- **Instructions for the task**:
Everything in the entries below must be output exactly, apart from the pictures.

- **Material shown**:
---------------
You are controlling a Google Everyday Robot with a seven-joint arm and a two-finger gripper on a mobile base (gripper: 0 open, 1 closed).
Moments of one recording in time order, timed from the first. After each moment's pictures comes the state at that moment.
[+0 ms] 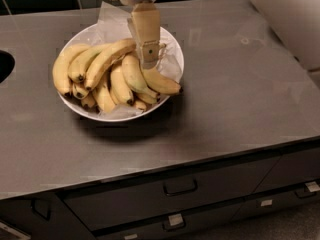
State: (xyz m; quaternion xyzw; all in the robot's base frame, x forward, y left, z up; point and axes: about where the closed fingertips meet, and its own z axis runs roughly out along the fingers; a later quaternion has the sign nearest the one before) arm 0.545 0.040 1.020 -0.82 0.54 -0.05 0.16
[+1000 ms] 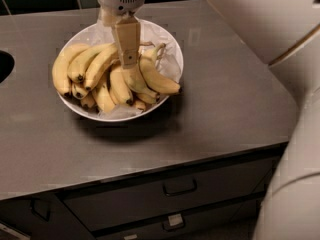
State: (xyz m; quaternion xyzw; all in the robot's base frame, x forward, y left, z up) arm 0.564 0.073 0.992 -0.83 0.55 -0.04 0.14
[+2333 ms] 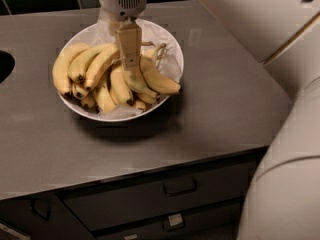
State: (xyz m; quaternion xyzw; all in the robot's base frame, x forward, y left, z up) arm 0.570 0.066 0.977 -0.82 0.57 -0.03 0.11
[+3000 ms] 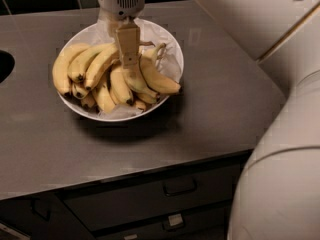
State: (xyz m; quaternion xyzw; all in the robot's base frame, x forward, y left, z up) arm 0.574 0.070 0.975 -0.82 0.56 -0.03 0.11
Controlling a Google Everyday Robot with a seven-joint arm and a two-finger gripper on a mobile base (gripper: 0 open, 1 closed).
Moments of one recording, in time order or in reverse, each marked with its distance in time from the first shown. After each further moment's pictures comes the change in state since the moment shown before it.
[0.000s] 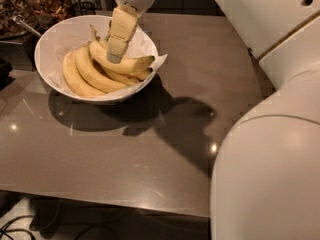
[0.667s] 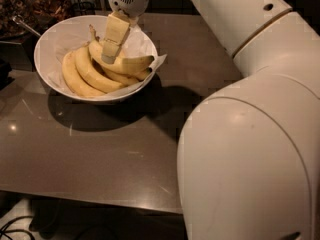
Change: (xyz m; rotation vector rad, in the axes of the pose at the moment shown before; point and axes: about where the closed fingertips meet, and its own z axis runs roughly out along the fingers) arm -0.013 -0.022 0.032 -0.039 0.003 0.047
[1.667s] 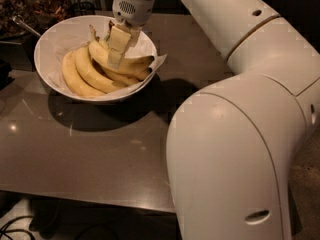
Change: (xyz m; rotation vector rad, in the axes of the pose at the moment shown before) arm 0.011 -0.012 0.031 -0.063 0.018 0.092
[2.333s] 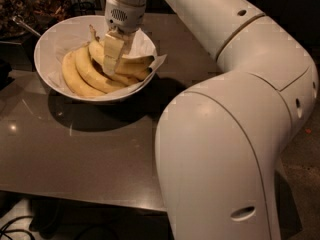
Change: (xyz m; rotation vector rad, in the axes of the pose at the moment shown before) arm -0.007 0.007 0.020 -0.024 0.045 -0.022
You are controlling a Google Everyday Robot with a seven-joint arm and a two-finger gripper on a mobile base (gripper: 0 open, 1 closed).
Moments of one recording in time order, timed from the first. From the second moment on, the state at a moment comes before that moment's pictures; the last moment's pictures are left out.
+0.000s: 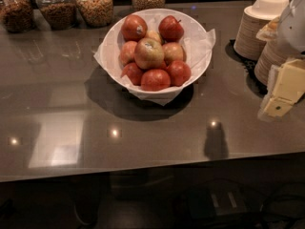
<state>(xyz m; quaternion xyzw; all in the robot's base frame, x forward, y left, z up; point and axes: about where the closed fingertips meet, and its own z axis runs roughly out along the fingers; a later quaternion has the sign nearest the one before) 0.439 -0.215 0.983 -0.60 0.78 -0.04 0.17</state>
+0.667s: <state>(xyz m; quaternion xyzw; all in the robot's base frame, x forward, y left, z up) 0.456 -0.203 0.985 -0.61 0.77 -0.03 0.20</state>
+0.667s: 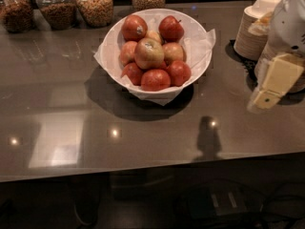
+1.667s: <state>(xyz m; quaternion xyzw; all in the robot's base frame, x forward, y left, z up) 0.528 -0.140 0.989 -0.63 0.72 0.01 0.29</state>
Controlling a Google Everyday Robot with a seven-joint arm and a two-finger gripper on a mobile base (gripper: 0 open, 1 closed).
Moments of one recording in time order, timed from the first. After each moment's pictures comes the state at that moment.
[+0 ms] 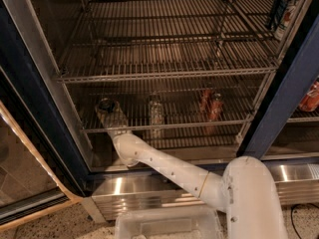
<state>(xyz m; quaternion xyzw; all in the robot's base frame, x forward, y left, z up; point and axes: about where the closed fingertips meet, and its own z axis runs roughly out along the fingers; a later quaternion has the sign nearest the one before) 0.796 0.208 0.601 -0.16 0.68 0.17 0.69</state>
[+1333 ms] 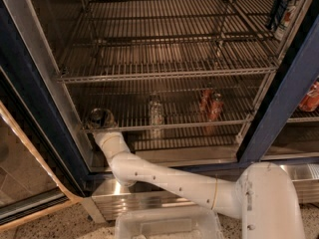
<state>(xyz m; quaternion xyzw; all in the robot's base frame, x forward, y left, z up) 0.704 0.221 0.637 -0.19 0.65 0.17 0.71</state>
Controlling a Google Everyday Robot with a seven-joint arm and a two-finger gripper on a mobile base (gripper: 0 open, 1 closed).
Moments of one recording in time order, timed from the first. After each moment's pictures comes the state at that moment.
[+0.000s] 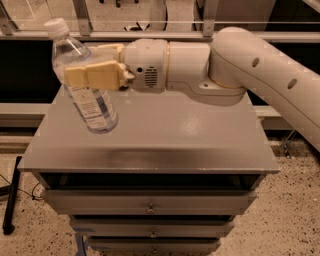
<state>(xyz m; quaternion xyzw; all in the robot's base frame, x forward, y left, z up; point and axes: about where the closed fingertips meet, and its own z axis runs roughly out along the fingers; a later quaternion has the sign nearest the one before) 0.473 0.130 1.037 -0.45 0.53 0.52 0.50</state>
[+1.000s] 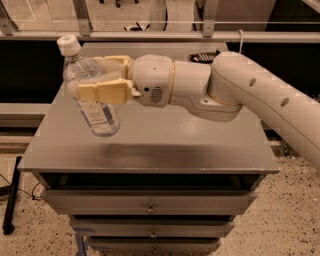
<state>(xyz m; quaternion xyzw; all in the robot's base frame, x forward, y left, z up) 0.474 0.121 1.016 -0.46 0.47 0.52 0.54</state>
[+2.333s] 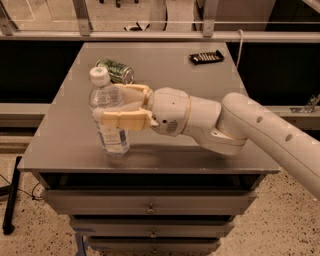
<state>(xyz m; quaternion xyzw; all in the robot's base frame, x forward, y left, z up) 0.466 0.089 0.965 -0.42 0.46 0.54 0.57</state>
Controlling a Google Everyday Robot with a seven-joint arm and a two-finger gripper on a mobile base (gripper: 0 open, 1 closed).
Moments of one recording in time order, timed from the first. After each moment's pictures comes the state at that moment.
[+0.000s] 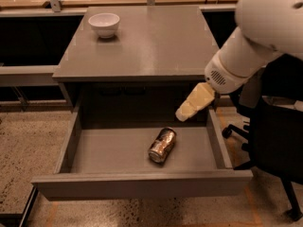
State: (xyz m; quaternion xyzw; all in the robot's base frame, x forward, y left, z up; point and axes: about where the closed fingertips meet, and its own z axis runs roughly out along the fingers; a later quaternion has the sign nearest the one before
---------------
- **Result for this task**:
You are controlling a Google Everyday Robot with a seven-joint arm and a two-finger gripper on a mobile base (gripper: 0 open, 1 closed).
Moments of one recording in time order, timed from the first. After each moment's pictures comes the state at that moment.
[+0 ms] 
State: (xyz m; quaternion xyzw; all in the robot's base frame, x forward, y left, z up; point and axes: about where the closed fingertips meet, and its own z axis runs roughly out along the fingers; a later quaternion has the sign nearest the one before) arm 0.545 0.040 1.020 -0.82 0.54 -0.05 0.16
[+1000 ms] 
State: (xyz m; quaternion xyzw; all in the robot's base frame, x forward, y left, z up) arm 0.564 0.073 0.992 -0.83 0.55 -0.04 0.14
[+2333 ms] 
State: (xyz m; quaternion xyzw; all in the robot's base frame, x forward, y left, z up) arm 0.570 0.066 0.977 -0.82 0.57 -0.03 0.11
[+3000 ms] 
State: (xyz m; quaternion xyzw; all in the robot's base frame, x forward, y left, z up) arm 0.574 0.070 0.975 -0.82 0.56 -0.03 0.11
Controlling a Google Everyday Robot with a seven-joint arm and a two-finger gripper on a mobile base (gripper: 0 open, 1 closed).
Moments of one recording, in time order or in reverse, each marked with its distance in time from the first shown. After each further moment's pictures comes the change in state since the moment shown before it.
[0.000s] 
[0.667s] 
Change: (xyz m; rotation vector rad, in the axes of the pose at the moment shown before; point and axes: about where the closed fingertips meet, and its own z axis runs roughly out along the fingers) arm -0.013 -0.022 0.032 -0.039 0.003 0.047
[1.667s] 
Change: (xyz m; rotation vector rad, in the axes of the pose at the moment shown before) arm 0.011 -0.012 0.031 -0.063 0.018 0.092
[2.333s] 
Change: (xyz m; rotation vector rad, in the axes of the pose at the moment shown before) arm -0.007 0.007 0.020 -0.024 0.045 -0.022
You are controlling a Google Everyday Robot with a seven-joint arm and a two-finger gripper on a mobile base (gripper: 0 open, 1 closed).
Moments of one recording in time order, timed from the first. From the second moment on, the state at a moment comes before that moment's pictures; the last moment's pictures are left out.
+0.000s: 
<state>(xyz m; quaternion xyzw; all in the robot's base frame, x forward, y left, z up; point and axes: about where the closed fingertips meet, and its own z axis runs roughly out along the fingers; a later quaternion has the sign nearest the one before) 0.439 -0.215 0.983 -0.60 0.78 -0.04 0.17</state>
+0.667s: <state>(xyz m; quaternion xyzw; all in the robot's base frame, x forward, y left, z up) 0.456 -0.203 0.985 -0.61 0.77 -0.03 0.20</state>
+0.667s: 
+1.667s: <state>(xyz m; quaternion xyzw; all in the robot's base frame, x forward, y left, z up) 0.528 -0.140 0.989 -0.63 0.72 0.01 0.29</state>
Controlling a Google Everyday Robot with a seven-joint arm and a two-finger gripper on a mobile base (gripper: 0 open, 1 closed).
Moments of one recording in time order, timed from the first. After each moment's pictures comes the state at that moment.
[+0 ms] 
<state>(xyz m; quaternion xyzw; all in the robot's base frame, x forward, y left, z up; point and axes: about where the closed fingertips meet, and its own z axis runs roughly out along the fingers; a later quaternion has the sign nearest the one before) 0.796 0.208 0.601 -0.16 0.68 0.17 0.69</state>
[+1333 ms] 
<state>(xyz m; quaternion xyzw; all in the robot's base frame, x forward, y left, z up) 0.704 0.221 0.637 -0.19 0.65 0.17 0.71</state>
Controlling a Google Everyday Robot with a seven-joint arm and a two-finger gripper on a mobile base (gripper: 0 open, 1 closed).
Moments of one recording in time order, timed from the first. After each moment's pictures comes the state at that moment.
[+0.000s] 
<state>(xyz m; quaternion xyzw; all in the robot's base frame, x forward, y left, z up; point and axes: about where the closed fingertips meet, and its own z axis runs roughly out along the fingers; a later quaternion has the sign nearest the one before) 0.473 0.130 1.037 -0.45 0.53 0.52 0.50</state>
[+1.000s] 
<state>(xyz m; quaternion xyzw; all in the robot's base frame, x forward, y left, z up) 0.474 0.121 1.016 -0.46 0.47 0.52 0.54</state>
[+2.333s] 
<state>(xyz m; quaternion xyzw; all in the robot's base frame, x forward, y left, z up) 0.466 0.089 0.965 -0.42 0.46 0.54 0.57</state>
Controlling a Google Everyday Robot with a seven-joint arm and a two-finger gripper on a mobile base (gripper: 0 open, 1 closed).
Moments of one recording in time order, timed from the first. After each moment's pictures comes the state at that moment.
[+0.000s] 
State: (xyz m; quaternion xyzw; all in the robot's base frame, x forward, y left, z up; point and axes: about where the closed fingertips meet, and its own z axis runs roughly out along the fingers; a later quaternion has the sign nearest the one before

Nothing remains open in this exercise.